Venice is so compact it is possible to get a real sense of the place in a long weekend. If you have time, we thoroughly recommend heading to your nearest vaporetto station and catching a boat to the nearby islands of Murano and Burano. Murano glass is world famous and many of the workshops offer viewings to see the glassblowers in action. This was a real highlight of the trip – it was amazing to see such delicate objects crafted by such unwieldy tools. A further 30 minutes or so up the lagoon is Burano, a beautiful, tranquil island whose claim to fame is the brightly coloured houses that line the banks of the canals there. Burano is a great place to grab some food too and if you book in advance, Trattoria al Gatto Nero is particularly good for lunch. If you’re slightly less organised or are spending the day on the island, we can also highly recommend Riva Rosa, which has a great selection of fresh seafood and pasta dishes (and a pretty good Tiramisu).

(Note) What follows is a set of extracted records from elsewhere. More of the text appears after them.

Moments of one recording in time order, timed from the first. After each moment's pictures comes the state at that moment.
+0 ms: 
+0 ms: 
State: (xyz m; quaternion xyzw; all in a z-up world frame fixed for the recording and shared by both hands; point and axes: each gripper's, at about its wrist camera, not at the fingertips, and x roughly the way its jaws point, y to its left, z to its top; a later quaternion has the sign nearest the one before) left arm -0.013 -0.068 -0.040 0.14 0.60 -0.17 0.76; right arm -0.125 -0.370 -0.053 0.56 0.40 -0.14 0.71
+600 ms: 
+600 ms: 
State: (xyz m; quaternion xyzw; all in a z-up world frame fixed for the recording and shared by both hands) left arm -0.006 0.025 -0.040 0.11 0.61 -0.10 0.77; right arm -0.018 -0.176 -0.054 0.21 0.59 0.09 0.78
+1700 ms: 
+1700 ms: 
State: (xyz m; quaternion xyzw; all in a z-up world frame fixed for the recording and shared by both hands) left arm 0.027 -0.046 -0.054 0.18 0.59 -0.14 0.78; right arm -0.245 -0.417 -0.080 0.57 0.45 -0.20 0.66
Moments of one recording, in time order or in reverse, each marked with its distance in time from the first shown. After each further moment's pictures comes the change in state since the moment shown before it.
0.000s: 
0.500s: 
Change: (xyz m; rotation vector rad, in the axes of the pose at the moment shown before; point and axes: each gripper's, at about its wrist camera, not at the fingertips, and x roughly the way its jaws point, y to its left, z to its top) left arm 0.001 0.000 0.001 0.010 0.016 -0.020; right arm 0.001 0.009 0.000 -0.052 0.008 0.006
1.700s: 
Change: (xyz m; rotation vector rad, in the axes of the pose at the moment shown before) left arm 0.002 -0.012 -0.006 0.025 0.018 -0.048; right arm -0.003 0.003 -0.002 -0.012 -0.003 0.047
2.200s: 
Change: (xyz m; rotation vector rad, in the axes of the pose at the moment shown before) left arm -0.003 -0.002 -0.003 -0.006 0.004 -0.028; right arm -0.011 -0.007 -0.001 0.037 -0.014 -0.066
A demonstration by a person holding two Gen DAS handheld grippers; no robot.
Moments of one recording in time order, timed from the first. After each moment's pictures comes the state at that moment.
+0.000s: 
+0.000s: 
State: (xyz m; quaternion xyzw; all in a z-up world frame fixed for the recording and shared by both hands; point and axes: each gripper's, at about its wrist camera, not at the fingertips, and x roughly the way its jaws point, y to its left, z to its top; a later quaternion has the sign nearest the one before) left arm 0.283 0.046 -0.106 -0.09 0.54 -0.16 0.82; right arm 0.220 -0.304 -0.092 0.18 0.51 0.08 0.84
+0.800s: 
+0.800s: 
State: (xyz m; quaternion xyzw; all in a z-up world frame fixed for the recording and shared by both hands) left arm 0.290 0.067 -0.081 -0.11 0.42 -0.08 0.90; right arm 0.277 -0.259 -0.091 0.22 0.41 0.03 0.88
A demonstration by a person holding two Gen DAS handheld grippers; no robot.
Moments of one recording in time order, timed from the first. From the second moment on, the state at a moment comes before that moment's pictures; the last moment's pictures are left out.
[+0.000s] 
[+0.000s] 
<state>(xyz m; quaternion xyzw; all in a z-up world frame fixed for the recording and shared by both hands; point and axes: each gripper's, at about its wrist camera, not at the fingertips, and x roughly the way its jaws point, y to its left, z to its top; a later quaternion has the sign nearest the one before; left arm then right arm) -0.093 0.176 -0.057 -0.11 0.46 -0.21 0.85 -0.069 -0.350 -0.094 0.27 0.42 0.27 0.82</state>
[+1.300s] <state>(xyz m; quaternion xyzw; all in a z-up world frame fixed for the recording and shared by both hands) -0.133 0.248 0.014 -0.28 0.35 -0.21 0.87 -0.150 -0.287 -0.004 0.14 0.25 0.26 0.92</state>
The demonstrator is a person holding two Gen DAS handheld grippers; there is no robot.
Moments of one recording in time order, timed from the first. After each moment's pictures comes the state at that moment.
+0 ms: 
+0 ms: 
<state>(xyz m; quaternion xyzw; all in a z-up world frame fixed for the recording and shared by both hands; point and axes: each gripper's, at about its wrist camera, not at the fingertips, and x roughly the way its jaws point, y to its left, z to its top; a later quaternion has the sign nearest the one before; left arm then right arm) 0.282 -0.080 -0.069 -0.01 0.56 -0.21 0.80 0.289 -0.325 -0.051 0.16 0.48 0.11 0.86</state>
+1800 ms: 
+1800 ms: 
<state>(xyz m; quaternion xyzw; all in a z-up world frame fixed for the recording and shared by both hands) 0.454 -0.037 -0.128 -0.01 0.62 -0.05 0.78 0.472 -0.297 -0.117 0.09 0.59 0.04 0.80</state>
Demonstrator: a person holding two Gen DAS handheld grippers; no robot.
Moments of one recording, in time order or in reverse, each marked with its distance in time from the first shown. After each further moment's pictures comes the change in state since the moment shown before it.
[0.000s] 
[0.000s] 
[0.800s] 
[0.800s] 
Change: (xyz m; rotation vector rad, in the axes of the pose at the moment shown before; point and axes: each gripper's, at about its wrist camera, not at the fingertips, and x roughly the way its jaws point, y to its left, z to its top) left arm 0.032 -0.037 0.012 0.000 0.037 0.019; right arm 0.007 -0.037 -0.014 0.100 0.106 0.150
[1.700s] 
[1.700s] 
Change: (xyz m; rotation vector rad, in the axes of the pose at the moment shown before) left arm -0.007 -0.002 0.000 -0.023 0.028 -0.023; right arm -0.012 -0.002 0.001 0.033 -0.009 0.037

In fact, as you may have guessed, if fish is your thing, then Venice is a great destination to catch a bite (sorry, terrible pun intended). The Rialto Market is situated just alongside the famous Rialto Bridge and is well worth a visit first thing in the morning. If you’re staying at an apartment as we were it’s a great place to get some fresh food (and cheaper than eating out), with everything from fish, meat and bread to delicious fruit and vegetables in all shapes, sizes and colours. Venice can be expensive if you choose to eat in tourist hotspots like St. Mark’s Square. A coffee at the famous Cafe Florian will set you back a good €10 or so (not to mention the cover charge for the musicians playing outside), but this should all be considered an experience, rather than just coffee and refreshment. It is easy enough to get by without breaking the bank.
A little off the more well-worn tourist track, there’s plenty of things to see without paying a penny. In particular we can recommend Libreria Acqua Alta, an old bookshop hidden in amongst the side streets of the Castello district, which – as the name suggests – is subject to frequent flooding and rammed to the roof with books of every kind you can imagine. On the other side of the city and a short walk from the Accademia Bridge is the Gondola workshop at Squero di San Travaso, where if you time your visit right, you can watch craftsmen at work building the gondolas.
Venice is unlike any place we’ve been before. It’s a city that you feel like you already know so much about thanks to it’s famous landmarks and yet there is still so much to explore and discover. One last quick tip from us; make sure you take a camera when you visit, you won’t be able to put it down.